For more details on parts of the AST here is a great resource

In the first case, when we pass in methodName[Config](_.method) it gets mangled into a function with a body that is of x$1.method. The select indicates the x$1 instance and selects the method expression of it. This is an easy case.

In the block case that maps to when we call methodName[Config](c => c.thing _). In this case we have a function but its curried. In this scenario the function body is a block who’s inner expression is a function. But, the functions body of that inner function is an Apply.

Apply takes two arguments — a Select or an Ident for the function and a list of arguments

So that makes sense.

The rest is just helper methods to recurse.

The last piece of the puzzle is to create an instance of a string literal and splice it into a new expression returning the MethodName case class that contains the string literal.
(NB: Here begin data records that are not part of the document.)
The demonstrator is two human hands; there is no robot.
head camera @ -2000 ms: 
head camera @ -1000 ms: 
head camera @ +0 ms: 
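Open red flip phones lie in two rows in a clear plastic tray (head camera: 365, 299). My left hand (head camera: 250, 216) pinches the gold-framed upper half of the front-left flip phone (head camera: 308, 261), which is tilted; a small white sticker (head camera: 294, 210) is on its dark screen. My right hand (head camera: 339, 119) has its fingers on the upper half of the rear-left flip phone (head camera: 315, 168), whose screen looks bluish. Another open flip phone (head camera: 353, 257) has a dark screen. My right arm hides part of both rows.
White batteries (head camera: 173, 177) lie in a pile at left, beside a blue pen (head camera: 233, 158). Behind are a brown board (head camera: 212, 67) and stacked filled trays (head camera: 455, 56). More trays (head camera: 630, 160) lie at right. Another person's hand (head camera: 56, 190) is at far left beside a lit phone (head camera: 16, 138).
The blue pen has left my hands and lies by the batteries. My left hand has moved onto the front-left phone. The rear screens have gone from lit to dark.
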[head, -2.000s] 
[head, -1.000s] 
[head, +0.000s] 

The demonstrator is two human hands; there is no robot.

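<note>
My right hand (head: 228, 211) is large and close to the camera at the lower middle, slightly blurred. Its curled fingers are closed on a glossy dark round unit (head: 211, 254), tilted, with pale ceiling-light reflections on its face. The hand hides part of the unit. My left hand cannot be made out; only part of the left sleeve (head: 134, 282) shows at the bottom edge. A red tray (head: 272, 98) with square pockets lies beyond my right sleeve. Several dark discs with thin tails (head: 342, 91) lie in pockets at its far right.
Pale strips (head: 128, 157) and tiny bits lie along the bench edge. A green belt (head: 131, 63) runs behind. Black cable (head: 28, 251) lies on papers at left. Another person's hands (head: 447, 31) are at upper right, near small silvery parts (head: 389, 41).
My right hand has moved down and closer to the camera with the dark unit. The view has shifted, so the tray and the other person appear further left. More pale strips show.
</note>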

All in all a fun afternoons worth of code and now I get semantic string safety. A great use case here can be to type configuration values or other string semantics with a trait. You can get compile time refactoring + type safety. Other use cases are things like database configurations and drivers (the .NET mongo driver uses expression trees to type an object to its underlying mongo collection).